## Assignment:
Word for word, print the entries that follow.

(Data items)
◇ ◇ ◇ ◇
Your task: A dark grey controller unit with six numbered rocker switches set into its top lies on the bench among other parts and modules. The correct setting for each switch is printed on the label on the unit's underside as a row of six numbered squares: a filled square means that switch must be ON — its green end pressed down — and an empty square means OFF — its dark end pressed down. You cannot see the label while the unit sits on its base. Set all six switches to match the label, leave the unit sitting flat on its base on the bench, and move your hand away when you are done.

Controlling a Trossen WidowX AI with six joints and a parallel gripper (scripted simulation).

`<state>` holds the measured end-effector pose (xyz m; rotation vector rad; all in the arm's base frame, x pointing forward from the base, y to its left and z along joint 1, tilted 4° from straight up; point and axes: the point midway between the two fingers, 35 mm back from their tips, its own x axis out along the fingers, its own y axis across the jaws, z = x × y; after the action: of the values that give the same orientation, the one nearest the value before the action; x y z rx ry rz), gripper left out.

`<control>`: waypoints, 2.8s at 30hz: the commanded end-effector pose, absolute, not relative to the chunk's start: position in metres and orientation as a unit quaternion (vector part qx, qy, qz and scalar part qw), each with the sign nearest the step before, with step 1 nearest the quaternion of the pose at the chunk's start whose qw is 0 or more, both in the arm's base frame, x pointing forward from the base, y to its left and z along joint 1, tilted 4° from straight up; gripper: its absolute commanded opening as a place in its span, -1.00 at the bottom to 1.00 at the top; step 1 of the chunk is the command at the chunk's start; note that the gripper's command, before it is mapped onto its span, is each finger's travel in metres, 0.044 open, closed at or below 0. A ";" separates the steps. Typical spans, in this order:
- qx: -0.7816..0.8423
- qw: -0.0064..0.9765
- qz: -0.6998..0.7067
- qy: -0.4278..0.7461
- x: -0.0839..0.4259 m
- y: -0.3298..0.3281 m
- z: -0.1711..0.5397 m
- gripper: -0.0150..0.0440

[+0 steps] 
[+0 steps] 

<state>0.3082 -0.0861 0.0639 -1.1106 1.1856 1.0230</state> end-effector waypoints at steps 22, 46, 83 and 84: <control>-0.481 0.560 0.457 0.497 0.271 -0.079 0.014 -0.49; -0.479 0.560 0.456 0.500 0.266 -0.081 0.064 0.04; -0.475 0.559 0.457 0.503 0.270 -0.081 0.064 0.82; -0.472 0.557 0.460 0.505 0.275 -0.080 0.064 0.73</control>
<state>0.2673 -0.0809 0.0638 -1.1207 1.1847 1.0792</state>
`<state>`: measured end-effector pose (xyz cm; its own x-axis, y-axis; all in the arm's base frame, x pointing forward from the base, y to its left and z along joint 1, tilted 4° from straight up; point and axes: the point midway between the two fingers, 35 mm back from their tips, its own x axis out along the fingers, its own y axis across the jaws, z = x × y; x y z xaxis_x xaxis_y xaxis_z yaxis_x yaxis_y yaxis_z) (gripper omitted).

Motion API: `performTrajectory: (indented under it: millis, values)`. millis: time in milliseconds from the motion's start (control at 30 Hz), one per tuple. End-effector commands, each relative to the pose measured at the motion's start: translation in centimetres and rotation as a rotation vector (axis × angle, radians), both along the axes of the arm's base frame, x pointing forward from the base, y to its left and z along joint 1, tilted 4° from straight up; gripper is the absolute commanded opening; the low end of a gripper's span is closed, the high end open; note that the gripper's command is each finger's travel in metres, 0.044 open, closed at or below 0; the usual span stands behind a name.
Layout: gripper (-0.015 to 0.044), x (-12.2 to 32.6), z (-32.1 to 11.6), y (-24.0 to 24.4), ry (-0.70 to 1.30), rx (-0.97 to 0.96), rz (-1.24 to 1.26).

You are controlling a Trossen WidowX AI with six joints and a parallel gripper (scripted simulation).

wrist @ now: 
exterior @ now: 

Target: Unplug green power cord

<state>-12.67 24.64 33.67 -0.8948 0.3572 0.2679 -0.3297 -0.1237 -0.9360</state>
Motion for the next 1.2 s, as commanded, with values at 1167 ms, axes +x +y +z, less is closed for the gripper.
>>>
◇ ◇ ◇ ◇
## Problem solution:
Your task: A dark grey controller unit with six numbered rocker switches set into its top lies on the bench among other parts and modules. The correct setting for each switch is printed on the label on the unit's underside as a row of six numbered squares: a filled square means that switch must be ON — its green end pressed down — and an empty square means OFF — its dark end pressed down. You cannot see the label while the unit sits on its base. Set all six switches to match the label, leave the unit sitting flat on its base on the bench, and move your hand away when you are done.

Controlling a Trossen WidowX AI with six joints and a parallel gripper (scripted simulation).

`<state>` holds the measured end-effector pose (xyz m; rotation vector rad; all in the arm's base frame, x pointing forward from the base, y to its left and z along joint 1, tilted 4° from straight up; point and axes: the point midway between the two fingers, 35 mm back from their tips, its own x axis out along the fingers, its own y axis across the jaws, z = x × y; after the action: of the values that give the same orientation, the one nearest the value before the action; x y z rx ry rz), gripper left out.

`<control>`: waypoints, 2.8s at 30hz: the commanded end-effector pose, absolute, not relative to the chunk's start: position in metres and orientation as a unit quaternion (vector part qx, qy, qz and scalar part qw), each with the sign nearest the step before, with step 1 nearest the quaternion of the pose at the chunk's start whose qw is 0 or more, both in the arm's base frame, x pointing forward from the base, y to its left and z along joint 1, tilted 4° from straight up; gripper: its absolute commanded opening as a place in its span, -1.00 at the bottom to 1.00 at the top; step 1 of the chunk is the command at the chunk's start; note that the gripper's command, before it is mapped onto its span, is each finger's travel in metres, 0.044 open, closed at or below 0. A ";" separates the steps. Typical spans, in this order:
- qx: -0.7816..0.8423
- qw: -0.0064..0.9765
- qz: -0.6998..0.7067
- qy: -0.4278..0.7461
- x: -0.0839..0.4259 m
- y: -0.3298..0.3281 m
- z: -0.1711..0.5397 m
- gripper: -0.0150..0.0440

[+0 steps] 
[+0 steps] 

<state>0.3082 -0.0861 0.0639 -1.1106 1.1856 1.0230</state> end-effector waypoints at steps 22, 46, 83 and 84: <control>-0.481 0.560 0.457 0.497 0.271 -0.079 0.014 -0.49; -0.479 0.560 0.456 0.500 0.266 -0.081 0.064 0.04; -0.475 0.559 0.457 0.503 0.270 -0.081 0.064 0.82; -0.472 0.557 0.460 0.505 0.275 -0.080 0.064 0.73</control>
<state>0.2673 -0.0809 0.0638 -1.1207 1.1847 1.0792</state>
`<state>`: measured end-effector pose (xyz cm; its own x-axis, y-axis; all in the arm's base frame, x pointing forward from the base, y to its left and z along joint 1, tilted 4° from straight up; point and axes: the point midway between the two fingers, 35 mm back from their tips, its own x axis out along the fingers, its own y axis across the jaws, z = x × y; x y z xaxis_x xaxis_y xaxis_z yaxis_x yaxis_y yaxis_z) (gripper omitted).

Motion API: `performTrajectory: (indented under it: millis, values)`. millis: time in milliseconds from the motion's start (control at 30 Hz), one per tuple. End-effector commands, each relative to the pose measured at the motion's start: translation in centimetres and rotation as a rotation vector (axis × angle, radians), both along the axes of the arm's base frame, x pointing forward from the base, y to its left and z along joint 1, tilted 4° from straight up; gripper is the absolute commanded opening; the low end of a gripper's span is closed, the high end open; note that the gripper's command is each finger's travel in metres, 0.044 open, closed at or below 0; the usual span stands behind a name.
Layout: gripper (-0.015 to 0.044), x (-12.2 to 32.6), z (-32.1 to 11.6), y (-24.0 to 24.4), ry (-0.70 to 1.30), rx (-0.97 to 0.96), rz (-1.24 to 1.26).

You are controlling a Trossen WidowX AI with six joints and a parallel gripper (scripted simulation).

wrist @ now: 
exterior @ now: 

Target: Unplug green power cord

<state>-12.67 24.64 33.67 -0.8948 0.3572 0.2679 -0.3297 -0.1237 -0.9360</state>
Motion for the next 1.2 s, as commanded, with values at 1167 ms, axes +x +y +z, less is closed for the gripper.
>>>

What this exercise needed has been supplied.